BSTR to CString conversion for Arabic text

1.2k views Asked by At

My VC++ (VS2008) project uses Multi-byte Character set.

I've the following code to convert a date string to COleDateTime

_bstr_t bstr_tDate = bstrDate; //bstrDate is populated by a COM function

const CString szStartDateTime = bstr_tDate.operator const char *();

bool bParseOK = oleDateTime.ParseDateTime(szStartDateTime);

This code works well in all regional settings, but fails in Arabic regional settings, where the input date is this format: 21/05/2012 11:50:31م

After conversion, the CString contains junk characters and parsing fails: 01/05/2012 11:50:28ã

Is there a BSTR to CString conversion that works in Arabic settings?

2

There are 2 answers

0
LihO On

BSTR is string consisting of UTF-16-encoded Unicode codepoints (wide "chars", 16-bit):

typedef WCHAR OLECHAR;
typedef OLECHAR* BSTR;

which means that special characters like 'م' are represented by single WCHAR. In multi-byte string (C-style char* or std::string) are these special characters represented by more characters (therefore it's called "multi-byte").

The reason why your CString contains junk characters is because you retrieve char* directly from _bstr_t. You need to convert this wide-char string to multi-byte string first. There are more ways how to do that, one of them is to use WideCharToMultiByte function.

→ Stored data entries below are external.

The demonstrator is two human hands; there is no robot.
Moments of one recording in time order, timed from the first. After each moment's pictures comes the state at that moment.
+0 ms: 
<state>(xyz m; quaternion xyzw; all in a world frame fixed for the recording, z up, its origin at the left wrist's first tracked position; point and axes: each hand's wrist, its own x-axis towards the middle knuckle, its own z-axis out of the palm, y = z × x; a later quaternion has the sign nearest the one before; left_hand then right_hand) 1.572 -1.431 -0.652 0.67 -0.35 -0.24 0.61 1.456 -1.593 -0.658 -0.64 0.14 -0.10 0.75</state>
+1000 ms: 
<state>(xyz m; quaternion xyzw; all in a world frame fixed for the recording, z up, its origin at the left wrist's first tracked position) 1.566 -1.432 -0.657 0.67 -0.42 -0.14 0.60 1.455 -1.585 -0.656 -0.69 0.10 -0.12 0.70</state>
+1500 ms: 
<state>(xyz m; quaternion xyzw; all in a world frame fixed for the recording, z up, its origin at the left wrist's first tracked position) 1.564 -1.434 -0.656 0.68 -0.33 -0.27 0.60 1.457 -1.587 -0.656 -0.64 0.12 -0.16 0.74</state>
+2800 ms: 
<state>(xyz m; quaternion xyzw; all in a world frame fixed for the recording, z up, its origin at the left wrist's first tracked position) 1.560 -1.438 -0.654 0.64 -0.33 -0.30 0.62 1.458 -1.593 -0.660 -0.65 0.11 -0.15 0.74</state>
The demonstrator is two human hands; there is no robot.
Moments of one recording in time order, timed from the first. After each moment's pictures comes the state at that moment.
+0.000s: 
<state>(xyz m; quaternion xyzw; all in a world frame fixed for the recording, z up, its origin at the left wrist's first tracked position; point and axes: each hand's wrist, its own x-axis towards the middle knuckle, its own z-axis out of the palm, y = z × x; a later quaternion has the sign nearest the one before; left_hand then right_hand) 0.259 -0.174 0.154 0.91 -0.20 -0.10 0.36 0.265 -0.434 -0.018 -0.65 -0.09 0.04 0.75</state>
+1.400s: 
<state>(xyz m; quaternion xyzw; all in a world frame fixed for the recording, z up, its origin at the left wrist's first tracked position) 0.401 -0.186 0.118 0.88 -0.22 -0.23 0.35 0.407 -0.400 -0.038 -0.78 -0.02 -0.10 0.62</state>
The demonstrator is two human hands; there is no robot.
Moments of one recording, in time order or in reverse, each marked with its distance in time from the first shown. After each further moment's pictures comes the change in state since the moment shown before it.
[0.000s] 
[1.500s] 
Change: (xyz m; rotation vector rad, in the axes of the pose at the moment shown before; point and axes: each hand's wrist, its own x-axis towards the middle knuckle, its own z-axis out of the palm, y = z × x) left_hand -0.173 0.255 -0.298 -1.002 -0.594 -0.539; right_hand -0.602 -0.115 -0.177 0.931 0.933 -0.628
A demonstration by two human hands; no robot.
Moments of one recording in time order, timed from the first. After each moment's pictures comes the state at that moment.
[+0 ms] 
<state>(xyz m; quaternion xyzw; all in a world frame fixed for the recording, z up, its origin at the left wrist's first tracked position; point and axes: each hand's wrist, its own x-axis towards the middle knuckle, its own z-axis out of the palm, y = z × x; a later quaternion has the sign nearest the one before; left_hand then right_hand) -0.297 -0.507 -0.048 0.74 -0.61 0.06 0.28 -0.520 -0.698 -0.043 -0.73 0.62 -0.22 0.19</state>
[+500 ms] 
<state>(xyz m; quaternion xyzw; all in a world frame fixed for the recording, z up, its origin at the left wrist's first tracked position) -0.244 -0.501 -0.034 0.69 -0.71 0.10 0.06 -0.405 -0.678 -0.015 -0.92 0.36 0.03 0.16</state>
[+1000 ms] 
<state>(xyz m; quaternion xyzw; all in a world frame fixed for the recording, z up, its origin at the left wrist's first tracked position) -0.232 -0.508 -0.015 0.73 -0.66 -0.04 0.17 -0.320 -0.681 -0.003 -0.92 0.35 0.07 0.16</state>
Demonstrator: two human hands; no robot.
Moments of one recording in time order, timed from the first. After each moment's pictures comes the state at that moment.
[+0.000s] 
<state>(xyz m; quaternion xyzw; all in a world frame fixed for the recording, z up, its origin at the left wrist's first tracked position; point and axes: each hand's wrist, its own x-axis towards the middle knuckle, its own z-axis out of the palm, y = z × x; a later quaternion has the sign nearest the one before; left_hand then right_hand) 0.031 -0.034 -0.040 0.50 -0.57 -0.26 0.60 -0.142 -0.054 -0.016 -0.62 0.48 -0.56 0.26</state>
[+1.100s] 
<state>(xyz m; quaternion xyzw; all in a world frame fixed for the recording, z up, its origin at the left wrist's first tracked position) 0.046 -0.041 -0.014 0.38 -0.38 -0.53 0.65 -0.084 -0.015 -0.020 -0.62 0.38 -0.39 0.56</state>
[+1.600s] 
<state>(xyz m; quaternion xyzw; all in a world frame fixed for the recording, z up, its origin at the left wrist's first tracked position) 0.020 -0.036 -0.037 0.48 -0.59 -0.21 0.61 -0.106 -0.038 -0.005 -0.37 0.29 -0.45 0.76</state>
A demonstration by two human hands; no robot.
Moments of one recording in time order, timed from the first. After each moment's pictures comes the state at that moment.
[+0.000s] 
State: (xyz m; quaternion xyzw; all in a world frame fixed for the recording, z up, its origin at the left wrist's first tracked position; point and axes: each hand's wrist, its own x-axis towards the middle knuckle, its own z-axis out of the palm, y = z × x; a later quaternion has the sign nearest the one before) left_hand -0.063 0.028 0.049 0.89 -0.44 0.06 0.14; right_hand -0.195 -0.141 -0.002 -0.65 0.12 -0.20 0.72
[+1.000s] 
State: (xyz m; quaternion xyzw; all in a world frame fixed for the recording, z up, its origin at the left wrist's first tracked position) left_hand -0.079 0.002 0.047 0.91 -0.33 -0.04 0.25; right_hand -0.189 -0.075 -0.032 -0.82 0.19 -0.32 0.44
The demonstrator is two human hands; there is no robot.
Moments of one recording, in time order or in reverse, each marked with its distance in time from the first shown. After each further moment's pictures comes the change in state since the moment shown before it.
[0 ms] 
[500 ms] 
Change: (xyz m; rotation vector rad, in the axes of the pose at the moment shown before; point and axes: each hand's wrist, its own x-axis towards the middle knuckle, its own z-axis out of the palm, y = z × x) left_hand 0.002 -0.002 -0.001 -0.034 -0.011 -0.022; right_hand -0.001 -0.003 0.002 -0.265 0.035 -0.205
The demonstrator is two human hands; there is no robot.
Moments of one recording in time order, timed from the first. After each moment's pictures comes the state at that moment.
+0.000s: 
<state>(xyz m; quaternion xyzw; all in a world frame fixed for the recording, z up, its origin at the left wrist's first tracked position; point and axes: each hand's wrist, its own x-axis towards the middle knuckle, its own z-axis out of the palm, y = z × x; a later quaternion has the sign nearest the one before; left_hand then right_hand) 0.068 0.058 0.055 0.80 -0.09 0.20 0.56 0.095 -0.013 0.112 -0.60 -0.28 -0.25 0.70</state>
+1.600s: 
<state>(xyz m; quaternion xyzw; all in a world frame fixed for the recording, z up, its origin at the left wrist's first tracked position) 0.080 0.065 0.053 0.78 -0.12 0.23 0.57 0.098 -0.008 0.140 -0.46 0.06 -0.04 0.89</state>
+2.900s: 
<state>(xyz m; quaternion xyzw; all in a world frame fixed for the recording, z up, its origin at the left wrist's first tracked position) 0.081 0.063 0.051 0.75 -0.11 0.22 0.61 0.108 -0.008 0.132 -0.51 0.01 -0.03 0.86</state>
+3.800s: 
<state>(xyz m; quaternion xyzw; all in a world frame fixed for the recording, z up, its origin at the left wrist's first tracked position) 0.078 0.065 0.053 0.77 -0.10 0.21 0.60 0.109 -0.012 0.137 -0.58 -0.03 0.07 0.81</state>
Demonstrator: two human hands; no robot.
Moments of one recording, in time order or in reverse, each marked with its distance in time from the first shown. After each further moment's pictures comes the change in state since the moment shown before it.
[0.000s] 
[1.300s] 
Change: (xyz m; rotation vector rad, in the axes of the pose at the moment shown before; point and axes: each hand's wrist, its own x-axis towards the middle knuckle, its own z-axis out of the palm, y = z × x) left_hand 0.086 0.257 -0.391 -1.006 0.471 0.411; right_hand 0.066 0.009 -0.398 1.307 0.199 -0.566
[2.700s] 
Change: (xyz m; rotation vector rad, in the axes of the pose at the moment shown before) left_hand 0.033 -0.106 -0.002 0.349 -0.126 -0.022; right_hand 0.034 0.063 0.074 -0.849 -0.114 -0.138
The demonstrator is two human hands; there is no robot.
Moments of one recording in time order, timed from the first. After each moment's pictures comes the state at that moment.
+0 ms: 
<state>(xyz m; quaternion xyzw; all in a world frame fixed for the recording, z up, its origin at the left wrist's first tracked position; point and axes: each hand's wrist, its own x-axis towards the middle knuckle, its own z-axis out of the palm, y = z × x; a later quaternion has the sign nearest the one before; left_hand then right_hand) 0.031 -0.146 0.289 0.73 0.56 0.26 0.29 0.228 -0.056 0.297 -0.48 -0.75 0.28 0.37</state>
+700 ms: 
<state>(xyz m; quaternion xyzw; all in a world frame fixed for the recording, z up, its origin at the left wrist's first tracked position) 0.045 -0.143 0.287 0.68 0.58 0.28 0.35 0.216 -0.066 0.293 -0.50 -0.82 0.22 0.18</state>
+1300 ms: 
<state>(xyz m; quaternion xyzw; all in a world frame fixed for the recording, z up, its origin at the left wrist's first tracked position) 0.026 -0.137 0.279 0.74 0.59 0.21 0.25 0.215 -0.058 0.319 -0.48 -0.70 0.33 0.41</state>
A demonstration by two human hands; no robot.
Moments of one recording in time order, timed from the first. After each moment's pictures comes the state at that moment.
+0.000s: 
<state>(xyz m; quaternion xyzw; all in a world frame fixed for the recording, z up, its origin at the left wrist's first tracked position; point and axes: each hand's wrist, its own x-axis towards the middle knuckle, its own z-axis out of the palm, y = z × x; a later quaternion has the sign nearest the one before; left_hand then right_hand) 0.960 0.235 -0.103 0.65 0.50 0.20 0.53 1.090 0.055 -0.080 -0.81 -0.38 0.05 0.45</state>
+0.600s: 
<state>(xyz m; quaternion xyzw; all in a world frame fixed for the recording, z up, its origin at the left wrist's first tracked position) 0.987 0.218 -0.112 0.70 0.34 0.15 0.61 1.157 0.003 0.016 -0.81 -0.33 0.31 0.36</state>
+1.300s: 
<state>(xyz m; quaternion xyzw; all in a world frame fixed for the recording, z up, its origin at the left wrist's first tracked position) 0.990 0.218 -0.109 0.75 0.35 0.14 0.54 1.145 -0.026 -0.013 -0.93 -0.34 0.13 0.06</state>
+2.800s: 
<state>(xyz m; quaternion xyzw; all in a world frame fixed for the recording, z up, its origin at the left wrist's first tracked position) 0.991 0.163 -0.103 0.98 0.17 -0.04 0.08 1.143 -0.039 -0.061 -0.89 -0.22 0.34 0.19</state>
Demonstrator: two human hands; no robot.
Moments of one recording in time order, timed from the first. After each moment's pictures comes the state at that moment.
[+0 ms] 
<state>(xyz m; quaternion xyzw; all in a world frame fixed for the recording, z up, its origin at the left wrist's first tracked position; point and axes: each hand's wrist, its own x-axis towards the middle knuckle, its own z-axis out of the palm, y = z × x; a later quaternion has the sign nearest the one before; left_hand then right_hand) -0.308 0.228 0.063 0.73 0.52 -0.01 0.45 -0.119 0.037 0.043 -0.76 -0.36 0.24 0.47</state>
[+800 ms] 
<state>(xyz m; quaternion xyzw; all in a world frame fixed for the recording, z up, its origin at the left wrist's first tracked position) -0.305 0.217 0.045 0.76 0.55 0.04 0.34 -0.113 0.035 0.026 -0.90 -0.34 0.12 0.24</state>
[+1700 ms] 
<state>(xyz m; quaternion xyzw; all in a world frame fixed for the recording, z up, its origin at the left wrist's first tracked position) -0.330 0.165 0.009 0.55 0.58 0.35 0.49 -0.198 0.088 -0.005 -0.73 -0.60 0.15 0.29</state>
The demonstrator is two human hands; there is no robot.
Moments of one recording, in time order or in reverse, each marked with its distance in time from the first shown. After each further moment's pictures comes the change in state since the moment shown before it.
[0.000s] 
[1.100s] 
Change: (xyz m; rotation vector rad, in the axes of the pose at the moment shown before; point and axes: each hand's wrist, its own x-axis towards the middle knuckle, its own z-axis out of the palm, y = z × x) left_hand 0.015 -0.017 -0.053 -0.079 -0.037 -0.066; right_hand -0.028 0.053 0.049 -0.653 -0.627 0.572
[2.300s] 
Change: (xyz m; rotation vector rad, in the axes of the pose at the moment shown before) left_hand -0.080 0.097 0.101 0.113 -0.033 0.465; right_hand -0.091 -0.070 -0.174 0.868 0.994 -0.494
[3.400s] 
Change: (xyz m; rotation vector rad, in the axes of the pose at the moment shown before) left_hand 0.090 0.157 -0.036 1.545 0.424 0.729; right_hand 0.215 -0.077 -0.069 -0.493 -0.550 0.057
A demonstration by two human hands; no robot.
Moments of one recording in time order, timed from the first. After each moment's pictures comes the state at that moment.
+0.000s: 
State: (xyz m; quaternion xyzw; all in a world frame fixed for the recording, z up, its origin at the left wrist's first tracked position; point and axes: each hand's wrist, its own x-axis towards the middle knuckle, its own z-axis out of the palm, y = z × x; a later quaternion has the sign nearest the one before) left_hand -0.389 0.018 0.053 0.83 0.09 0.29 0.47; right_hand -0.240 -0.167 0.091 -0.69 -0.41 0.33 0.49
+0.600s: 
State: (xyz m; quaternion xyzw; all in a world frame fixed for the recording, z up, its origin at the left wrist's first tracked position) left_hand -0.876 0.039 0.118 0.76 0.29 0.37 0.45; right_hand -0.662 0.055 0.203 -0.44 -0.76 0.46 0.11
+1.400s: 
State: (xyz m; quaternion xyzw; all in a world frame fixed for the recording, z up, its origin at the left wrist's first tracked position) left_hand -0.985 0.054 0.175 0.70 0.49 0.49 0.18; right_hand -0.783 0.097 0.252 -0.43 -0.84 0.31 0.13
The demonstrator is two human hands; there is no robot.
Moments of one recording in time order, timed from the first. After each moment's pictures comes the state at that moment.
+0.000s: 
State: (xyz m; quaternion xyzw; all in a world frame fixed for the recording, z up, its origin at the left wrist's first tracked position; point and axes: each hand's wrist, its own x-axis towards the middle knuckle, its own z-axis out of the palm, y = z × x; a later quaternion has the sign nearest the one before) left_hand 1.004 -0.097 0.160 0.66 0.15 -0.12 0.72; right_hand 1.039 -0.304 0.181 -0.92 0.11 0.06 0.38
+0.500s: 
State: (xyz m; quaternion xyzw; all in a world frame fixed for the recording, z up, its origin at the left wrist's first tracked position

This question will also help you: How do you properly use WideCharToMultiByte

0
Pavel Radzivilovsky On

What you are trying to do is possible with CString despite the MBCS setting, but it will only support Arabic.

It is probably much easier to start supporting all Unicode. This can be done without much damage to existing code (you can keep the std::string and char*) if you follow the instructions at the Windows section of utf8everywhere.org.